WHAT TO PRODUCE:
Reproduce each record exactly, leaving nothing out.

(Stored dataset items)
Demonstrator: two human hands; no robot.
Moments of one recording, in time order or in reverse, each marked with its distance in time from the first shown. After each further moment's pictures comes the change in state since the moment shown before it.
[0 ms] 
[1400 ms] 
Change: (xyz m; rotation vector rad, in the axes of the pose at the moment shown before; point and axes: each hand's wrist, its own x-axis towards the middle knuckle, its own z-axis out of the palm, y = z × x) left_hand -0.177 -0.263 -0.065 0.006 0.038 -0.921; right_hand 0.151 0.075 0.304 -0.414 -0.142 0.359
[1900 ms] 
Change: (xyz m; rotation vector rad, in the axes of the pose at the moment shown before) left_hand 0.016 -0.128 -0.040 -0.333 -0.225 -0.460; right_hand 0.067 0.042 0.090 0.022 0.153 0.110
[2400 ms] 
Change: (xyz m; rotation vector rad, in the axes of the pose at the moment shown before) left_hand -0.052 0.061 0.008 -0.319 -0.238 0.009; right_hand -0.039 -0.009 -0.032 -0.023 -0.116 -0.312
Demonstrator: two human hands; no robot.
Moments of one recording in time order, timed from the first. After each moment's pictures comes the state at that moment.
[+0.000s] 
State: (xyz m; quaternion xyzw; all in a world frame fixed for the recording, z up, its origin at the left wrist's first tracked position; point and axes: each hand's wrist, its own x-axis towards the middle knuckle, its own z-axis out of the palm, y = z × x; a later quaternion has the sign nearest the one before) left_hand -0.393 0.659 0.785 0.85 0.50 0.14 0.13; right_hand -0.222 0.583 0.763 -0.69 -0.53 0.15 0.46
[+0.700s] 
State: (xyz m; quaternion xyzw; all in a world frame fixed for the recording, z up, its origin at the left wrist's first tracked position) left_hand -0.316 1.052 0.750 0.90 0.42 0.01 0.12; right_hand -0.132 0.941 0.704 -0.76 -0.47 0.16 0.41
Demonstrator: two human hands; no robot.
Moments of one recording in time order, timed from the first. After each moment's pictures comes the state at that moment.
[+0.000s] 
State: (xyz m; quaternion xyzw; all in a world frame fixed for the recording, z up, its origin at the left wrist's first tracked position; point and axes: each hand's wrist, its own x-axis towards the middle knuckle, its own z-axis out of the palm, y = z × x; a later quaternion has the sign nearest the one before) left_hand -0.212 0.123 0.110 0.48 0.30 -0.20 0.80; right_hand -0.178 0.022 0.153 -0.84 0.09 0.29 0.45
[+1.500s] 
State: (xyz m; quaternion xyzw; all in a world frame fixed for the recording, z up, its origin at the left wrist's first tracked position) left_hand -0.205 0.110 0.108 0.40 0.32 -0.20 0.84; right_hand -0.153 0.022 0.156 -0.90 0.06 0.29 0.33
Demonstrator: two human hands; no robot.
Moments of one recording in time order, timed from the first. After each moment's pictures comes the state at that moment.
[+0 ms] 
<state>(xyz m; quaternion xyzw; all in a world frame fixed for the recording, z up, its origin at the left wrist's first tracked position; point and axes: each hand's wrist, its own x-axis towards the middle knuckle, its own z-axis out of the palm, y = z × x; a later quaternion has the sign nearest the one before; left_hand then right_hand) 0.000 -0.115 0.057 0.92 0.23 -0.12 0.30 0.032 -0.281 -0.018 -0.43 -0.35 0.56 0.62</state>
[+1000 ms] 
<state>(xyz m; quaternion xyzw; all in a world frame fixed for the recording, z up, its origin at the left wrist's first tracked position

TASK RESULT:
Demonstrator: two human hands; no robot.
Moments of one recording, in time order or in reverse, each marked with its distance in time from the first shown. After each further moment's pictures comes the change in state since the moment shown before it.
[0 ms] 
[1400 ms] 
Change: (xyz m; rotation vector rad, in the axes of the pose at the moment shown before; point and axes: each hand's wrist, its own x-axis towards the middle knuckle, its own z-axis out of the palm, y = z × x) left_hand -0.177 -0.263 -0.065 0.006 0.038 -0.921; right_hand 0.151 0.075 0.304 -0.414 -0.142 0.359
[1900 ms] 
Change: (xyz m; rotation vector rad, in the axes of the pose at the moment shown before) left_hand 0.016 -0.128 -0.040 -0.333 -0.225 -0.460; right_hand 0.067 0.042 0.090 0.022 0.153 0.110
[2400 ms] 
Change: (xyz m; rotation vector rad, in the axes of the pose at the moment shown before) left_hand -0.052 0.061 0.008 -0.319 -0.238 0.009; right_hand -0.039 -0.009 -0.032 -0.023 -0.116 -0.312
Demonstrator: two human hands; no robot.
Moments of one recording in time order, timed from the first. After each moment's pictures comes the state at that moment.
[+0.000s] 
State: (xyz m; quaternion xyzw; all in a world frame fixed for the recording, z up, its origin at the left wrist's first tracked position; point and axes: each hand's wrist, its own x-axis towards the middle knuckle, its own z-axis out of the palm, y = z × x; a later quaternion has the sign nearest the one before) left_hand -0.393 0.659 0.785 0.85 0.50 0.14 0.13; right_hand -0.222 0.583 0.763 -0.69 -0.53 0.15 0.46
[+0.700s] 
State: (xyz m; quaternion xyzw; all in a world frame fixed for the recording, z up, its origin at the left wrist's first tracked position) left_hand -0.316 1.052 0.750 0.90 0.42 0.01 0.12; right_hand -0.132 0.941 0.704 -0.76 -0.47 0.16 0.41
Demonstrator: two human hands; no robot.
Moments of one recording in time order, timed from the first. After each moment's pictures comes the state at that moment.
[+0.000s] 
State: (xyz m; quaternion xyzw; all in a world frame fixed for the recording, z up, its origin at the left wrist's first tracked position; point and axes: each hand's wrist, its own x-axis towards the middle knuckle, its own z-axis out of the palm, y = z × x; a later quaternion has the sign nearest the one before) left_hand -0.212 0.123 0.110 0.48 0.30 -0.20 0.80; right_hand -0.178 0.022 0.153 -0.84 0.09 0.29 0.45
[+1.500s] 
State: (xyz m; quaternion xyzw; all in a world frame fixed for the recording, z up, its origin at the left wrist's first tracked position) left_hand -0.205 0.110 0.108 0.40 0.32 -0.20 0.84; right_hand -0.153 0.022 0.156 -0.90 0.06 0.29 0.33
Demonstrator: two human hands; no robot.
Moments of one recording in time order, timed from the first. After each moment's pictures comes the state at that moment.
[+0 ms] 
<state>(xyz m; quaternion xyzw; all in a world frame fixed for the recording, z up, its origin at the left wrist's first tracked position; point and axes: each hand's wrist, its own x-axis towards the middle knuckle, its own z-axis out of the palm, y = z × x; a later quaternion has the sign nearest the one before; left_hand then right_hand) 0.000 -0.115 0.057 0.92 0.23 -0.12 0.30 0.032 -0.281 -0.018 -0.43 -0.35 0.56 0.62</state>
[+1000 ms] 
<state>(xyz m; quaternion xyzw; all in a world frame fixed for the recording, z up, its origin at the left wrist's first tracked position

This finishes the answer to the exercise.